Copy-party (or less aggressively, and perhaps more descriptively “demo-party”), that was the name of a weekend of mildly Dionysian digital festival here in Northern Europe during the late 80s and the 90s.
*Update:* Danish radio DR1’s show Harddisken has Frederik Berg Olsen’s radio programme about NGJ07. FBO had a tape recorder with him, and made a Gonzo radio reportage from the event, which’ll be broadcast (in Danish) tonight at 20:00. You can also download it, and hear it at your leisure.
Yesterday, I experienced the same kind of group exhilaration at Nordic Game Jam, a meetup of kindred souls from the Nordic area in Copenhagen’s IT university building. A whole weekend! 36 hours to design and make a computer game. No holds barred.
(I think the constraints of this Jam was about game design, not about technology.)
Fellow Copenhagener Frederik Berg Olsen was there, participating with the Snowscape team, as a game designer. I met his team-mates, and even though the rigors of completing a computer game in a limited time-span take their toll, they were a cheerful and kind lot. The puns at mid-afternoon on Sunday were quite… ripe. “RoboSnow!
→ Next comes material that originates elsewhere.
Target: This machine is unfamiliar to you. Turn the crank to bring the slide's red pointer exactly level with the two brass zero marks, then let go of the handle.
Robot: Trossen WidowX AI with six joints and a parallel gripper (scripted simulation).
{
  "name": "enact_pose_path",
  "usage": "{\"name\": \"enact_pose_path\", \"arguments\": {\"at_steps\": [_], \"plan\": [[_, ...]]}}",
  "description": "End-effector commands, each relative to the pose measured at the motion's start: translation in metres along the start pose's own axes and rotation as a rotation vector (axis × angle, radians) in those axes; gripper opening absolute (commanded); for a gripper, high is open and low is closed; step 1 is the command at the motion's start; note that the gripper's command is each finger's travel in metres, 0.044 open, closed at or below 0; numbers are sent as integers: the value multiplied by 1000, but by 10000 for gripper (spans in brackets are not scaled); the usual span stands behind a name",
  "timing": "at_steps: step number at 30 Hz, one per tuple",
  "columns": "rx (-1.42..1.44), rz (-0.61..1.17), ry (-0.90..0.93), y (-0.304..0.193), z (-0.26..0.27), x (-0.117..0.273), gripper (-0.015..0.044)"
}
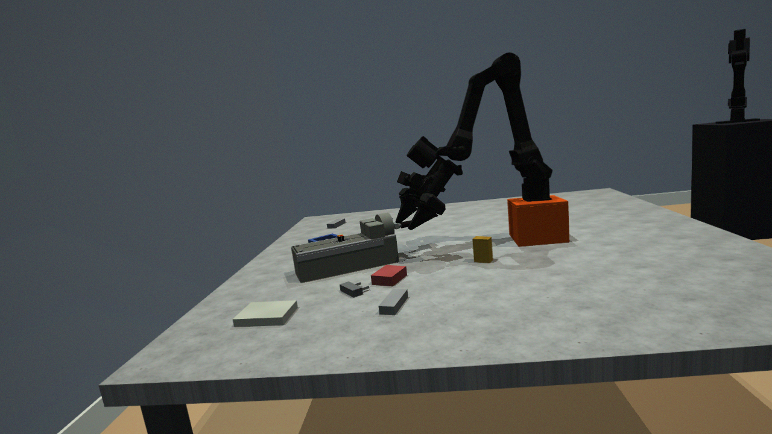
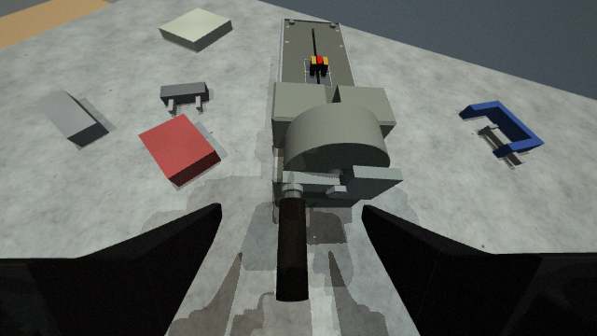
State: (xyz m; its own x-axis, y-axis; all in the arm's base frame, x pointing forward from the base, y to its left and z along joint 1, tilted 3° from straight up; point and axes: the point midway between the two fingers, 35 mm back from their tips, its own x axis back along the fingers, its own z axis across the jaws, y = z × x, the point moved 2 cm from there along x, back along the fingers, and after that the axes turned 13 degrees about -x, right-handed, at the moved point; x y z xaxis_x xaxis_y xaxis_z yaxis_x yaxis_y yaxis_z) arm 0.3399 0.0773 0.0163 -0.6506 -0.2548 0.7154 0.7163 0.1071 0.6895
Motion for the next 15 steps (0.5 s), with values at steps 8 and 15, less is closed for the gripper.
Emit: {"name": "enact_pose_path", "arguments": {"at_steps": [8,15], "plan": [[5,2,3,-15,-2,-12,440],[5,2,3,-16,-3,-13,335]]}}
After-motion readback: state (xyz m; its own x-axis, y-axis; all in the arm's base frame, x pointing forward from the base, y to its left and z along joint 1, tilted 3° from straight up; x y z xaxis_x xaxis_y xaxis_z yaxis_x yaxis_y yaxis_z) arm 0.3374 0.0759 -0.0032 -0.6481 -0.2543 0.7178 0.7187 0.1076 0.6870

SnoboCop!”
My thoughts about what tools to bring to the next year’s Jam was:
* exotic hardware (dance mats, game joysticks with “force feedback”, light pistols, NES handcontrols — hm, should one make a NES game? Thorbiörn, whaddya say?)
* super-productive software kit to run said hardware (Pygame, some Ruby wrappers for SDL, perhaps, some Windows package — maybe HGE — to make games). Having tried the software before could be good. Does it run on my laptop? Does it do sound input? You know, trying to moderate the effects of Murphy’s Law.
* or, taking the “prevalent” route: Flash, with all bells and whistles. Or, even Javascript? In-browser, or not?
* or, tying in the Web in some way
* good ideas, games that you want to make
Yes, I say next year, ’cause I’m coming then. It looked like tons of fun.
Practical details that might be useful:
* Integration/build machine for Java projects. Run the Buildix live-CD Linux distribution.
* A wiki-wall of Post-its and so on, where Help Wanted, Stuff We Brought, Have You Seen My Blue Cable, etc, could be put up
* Pre-event setup Subversion repositories for everything — maybe Google Code? But, you need to be able to set the stuff up lightning-fast
* Perhaps having your own team’s tech-support/auxiliary guru to solve any crises. (But, hey, no crises, please.)
Update: I got Gosu with Ruby to work! It’s a delightful 2D-game framework. Cute!